Another interesting trend identified in the trial search is the use of teraperatide, which is recombinant parathyroid hormone (PTH). Physiologically, PTH acts on osteoblasts and osteoclasts to resorb bone, increasing serum calcium. However, when given in a pulsatile fashion during treatment of osteoporosis, it increases bone mineral density (BMD) and improves bone architechture [56]. This likely occurs due to preferential osteoblast differentiation over osteoclast bone resorption [57]. Limited clinical studies of off-label use have shown positive effects on bone repair [58]. Therefore, the results of these clinical trials involving bone repair and fusion have the potential to add another treatment option in these difficult cases.

Nel-like molecule-1

Protein kinase C-binding protein Nel-like molecule-1 (NELL-1) is a growth factor originally identified in patients with craniosyntosis [59]. Since its discovery, animal studies involving overexpression as well as deficiency have confirmed its importance in bone formation [6063]. Investigators have attempted to utilize the osteoinductive effects of NELL-1 to enhance bone repair in experimental animal models. Rat and mouse explant studies demonstrated its ability to induce and accelerate bone growth [64, 65]. NELL-1 has also been investigated in many in vivo models, including a rat critical-sized femoral defect model and rat and sheep spine models, showing positive effects on bone growth and repair [6668]. The exact actions of NELL-1 in the signaling cascade are still being defined, but it is thought to act through Runx2 [62, 69, 70] and interact with BMPs and the sonic hedgehog (SHH) signaling pathway [7174]. This protein has demonstrated enormous potential in pre-clinical studies and further progress towards a clinical use is anticipated.

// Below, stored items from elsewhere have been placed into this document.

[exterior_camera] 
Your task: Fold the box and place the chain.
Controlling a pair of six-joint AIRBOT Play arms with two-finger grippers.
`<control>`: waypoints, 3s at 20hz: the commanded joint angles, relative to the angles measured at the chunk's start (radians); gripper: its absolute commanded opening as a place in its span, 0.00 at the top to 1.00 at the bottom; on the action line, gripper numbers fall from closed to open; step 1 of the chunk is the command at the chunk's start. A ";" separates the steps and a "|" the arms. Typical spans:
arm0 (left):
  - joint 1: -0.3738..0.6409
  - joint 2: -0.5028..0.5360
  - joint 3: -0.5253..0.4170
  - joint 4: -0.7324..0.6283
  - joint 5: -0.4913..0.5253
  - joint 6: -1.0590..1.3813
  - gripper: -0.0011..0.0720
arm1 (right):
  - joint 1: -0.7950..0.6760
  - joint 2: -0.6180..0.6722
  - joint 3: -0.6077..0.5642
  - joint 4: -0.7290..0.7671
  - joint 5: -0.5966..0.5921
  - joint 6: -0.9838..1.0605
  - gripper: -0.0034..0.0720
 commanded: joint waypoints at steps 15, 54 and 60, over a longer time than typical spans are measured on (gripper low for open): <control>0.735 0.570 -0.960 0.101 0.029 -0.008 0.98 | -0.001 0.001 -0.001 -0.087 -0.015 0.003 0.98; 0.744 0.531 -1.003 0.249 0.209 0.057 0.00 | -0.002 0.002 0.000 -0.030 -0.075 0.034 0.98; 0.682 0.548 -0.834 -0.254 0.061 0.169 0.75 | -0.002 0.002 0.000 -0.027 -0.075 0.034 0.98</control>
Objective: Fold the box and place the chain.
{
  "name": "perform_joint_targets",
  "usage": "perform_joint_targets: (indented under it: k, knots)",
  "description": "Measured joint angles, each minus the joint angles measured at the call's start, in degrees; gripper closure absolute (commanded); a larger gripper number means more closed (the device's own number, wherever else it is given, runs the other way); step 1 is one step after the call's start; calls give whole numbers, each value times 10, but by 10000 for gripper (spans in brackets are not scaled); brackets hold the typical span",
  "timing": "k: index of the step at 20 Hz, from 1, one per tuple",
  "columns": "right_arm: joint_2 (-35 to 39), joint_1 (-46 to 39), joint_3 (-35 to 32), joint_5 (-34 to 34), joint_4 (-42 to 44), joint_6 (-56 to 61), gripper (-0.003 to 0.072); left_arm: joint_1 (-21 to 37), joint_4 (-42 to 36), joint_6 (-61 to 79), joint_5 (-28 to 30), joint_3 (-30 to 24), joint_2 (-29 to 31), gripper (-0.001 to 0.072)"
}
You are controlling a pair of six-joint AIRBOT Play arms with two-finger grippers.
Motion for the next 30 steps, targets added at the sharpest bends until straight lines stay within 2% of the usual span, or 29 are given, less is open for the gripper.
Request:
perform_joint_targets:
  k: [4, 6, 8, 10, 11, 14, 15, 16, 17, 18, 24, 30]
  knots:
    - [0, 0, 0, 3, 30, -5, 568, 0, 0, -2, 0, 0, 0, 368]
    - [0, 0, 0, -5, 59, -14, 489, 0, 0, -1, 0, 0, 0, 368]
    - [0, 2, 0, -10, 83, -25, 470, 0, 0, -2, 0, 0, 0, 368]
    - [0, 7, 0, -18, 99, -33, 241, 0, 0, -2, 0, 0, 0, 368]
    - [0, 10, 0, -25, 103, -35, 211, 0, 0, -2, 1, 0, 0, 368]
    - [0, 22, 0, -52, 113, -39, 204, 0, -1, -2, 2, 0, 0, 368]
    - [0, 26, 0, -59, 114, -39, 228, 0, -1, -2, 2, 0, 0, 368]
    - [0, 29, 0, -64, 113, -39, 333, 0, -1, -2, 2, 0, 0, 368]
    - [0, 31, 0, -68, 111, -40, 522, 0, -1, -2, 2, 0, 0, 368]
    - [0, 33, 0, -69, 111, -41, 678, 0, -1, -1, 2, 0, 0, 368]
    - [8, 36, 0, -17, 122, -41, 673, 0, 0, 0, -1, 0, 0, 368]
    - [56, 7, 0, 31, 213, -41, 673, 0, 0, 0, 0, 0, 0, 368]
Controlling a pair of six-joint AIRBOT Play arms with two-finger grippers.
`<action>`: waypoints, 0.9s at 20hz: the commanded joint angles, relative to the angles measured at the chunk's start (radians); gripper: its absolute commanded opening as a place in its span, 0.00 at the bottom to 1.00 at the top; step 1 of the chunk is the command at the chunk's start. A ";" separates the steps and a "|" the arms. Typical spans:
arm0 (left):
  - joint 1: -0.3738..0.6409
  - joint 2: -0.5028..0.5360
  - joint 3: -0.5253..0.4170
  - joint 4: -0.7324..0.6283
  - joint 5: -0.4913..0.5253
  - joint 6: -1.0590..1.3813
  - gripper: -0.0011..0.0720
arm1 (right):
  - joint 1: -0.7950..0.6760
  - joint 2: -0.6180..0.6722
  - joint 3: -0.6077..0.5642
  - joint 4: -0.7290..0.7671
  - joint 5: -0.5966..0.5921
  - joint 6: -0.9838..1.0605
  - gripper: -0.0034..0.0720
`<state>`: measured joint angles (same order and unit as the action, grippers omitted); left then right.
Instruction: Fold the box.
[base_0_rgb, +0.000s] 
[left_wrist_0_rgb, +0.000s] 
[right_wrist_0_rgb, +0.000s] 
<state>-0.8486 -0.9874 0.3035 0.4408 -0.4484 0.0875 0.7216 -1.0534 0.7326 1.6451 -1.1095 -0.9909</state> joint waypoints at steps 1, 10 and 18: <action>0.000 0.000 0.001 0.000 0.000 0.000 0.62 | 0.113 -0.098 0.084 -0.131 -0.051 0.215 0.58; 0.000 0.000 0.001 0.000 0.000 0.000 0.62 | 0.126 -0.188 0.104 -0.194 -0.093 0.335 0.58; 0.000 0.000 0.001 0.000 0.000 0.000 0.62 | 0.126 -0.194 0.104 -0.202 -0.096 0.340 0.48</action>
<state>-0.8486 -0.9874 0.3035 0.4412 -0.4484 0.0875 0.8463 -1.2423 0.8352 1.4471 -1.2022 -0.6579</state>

Coating implants with biologics

In addition to fracture repair and fusion procedures, biologic materials are being investigated as a coating material for orthopedic implants. Implants are an important part of orthopedic surgery but are susceptible to several drawbacks that accompany placing a foreign material in the body such as nonintegration, inflammation and immune response, and infection. The rationale for coating implants is to reduce these risks. In both oral and orthopedic implants, animal models show that ceramic coatings improve osteointegration. Biologic coatings such as extracellular matrix peptides, collagen, BMPs, and other growth factors have been investigated but are still in the early phases of pre-clinical study [75, 76]. Continued research study is needed to develop biologic implant coatings for routine human use.

Conclusion

The field of orthopedic surgery currently uses several biologic adjuvants in the treatment of a vast array of bone pathologies. Research is actively seeking ways to refine and optimize currently used treatments while simultaneously investigating promising new molecules. These advances combined with breakthroughs in other fields such as materials science, tissue engineering, and surgical technique ensure the continued dynamic evolution and progress of the field as a whole.